WHAT IS BEING ASKED: A complete transcription of the material, exact in every line, is what is wanted.

EXERCISE DATA:

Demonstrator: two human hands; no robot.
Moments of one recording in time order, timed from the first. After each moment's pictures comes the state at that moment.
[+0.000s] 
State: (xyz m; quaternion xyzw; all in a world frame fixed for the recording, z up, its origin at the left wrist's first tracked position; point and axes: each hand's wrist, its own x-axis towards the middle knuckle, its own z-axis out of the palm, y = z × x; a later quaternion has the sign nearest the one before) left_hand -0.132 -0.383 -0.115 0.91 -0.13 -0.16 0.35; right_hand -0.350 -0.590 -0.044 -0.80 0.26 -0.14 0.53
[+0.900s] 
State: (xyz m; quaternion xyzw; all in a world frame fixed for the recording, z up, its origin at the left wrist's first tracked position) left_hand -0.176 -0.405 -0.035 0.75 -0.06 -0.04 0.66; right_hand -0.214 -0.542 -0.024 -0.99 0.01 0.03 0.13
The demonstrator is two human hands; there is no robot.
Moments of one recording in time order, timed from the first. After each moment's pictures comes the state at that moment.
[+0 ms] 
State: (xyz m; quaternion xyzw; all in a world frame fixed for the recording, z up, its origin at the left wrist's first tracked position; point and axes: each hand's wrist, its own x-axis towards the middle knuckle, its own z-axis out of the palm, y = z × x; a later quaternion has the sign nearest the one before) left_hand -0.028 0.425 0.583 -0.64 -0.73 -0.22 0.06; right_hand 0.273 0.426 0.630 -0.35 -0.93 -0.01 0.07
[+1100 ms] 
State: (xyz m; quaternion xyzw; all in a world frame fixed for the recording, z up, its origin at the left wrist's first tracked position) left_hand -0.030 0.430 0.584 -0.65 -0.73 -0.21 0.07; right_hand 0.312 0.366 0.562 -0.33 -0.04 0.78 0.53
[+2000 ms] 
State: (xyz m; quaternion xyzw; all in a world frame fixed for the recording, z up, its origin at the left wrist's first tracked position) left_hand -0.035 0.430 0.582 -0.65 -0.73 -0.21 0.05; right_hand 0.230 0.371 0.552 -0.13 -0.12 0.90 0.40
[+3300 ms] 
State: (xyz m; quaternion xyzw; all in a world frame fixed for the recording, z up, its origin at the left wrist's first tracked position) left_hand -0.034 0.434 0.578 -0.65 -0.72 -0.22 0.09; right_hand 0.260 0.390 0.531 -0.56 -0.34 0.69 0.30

SOLUTION TO THIS PROBLEM:
Demonstrator: two human hands; no robot.
Moments of one recording in time order, timed from the first. After each moment's pictures comes the state at that moment.
[+0.000s] 
State: (xyz m; quaternion xyzw; all in a world frame fixed for the recording, z up, its origin at the left wrist's first tracked position; point and axes: each hand's wrist, its own x-axis towards the middle knuckle, its own z-axis out of the palm, y = z × x; a later quaternion has the sign nearest the one before) left_hand -0.132 -0.383 -0.115 0.91 -0.13 -0.16 0.35; right_hand -0.350 -0.590 -0.044 -0.80 0.26 -0.14 0.53
[+0.900s] 
State: (xyz m; quaternion xyzw; all in a world frame fixed for the recording, z up, its origin at the left wrist's first tracked position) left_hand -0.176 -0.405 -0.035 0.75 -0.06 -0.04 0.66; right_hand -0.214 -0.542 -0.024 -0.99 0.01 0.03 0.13
The demonstrator is two human hands; there is no robot.
Moments of one recording in time order, timed from the first. After each moment's pictures comes the state at that moment.
[+0 ms] 
State: (xyz m; quaternion xyzw; all in a world frame fixed for the recording, z up, its origin at the left wrist's first tracked position; point and axes: each hand's wrist, its own x-axis towards the middle knuckle, its own z-axis out of the palm, y = z × x; a later quaternion has the sign nearest the one before) left_hand -0.028 0.425 0.583 -0.64 -0.73 -0.22 0.06; right_hand 0.273 0.426 0.630 -0.35 -0.93 -0.01 0.07
[+1100 ms] 
State: (xyz m; quaternion xyzw; all in a world frame fixed for the recording, z up, its origin at the left wrist's first tracked position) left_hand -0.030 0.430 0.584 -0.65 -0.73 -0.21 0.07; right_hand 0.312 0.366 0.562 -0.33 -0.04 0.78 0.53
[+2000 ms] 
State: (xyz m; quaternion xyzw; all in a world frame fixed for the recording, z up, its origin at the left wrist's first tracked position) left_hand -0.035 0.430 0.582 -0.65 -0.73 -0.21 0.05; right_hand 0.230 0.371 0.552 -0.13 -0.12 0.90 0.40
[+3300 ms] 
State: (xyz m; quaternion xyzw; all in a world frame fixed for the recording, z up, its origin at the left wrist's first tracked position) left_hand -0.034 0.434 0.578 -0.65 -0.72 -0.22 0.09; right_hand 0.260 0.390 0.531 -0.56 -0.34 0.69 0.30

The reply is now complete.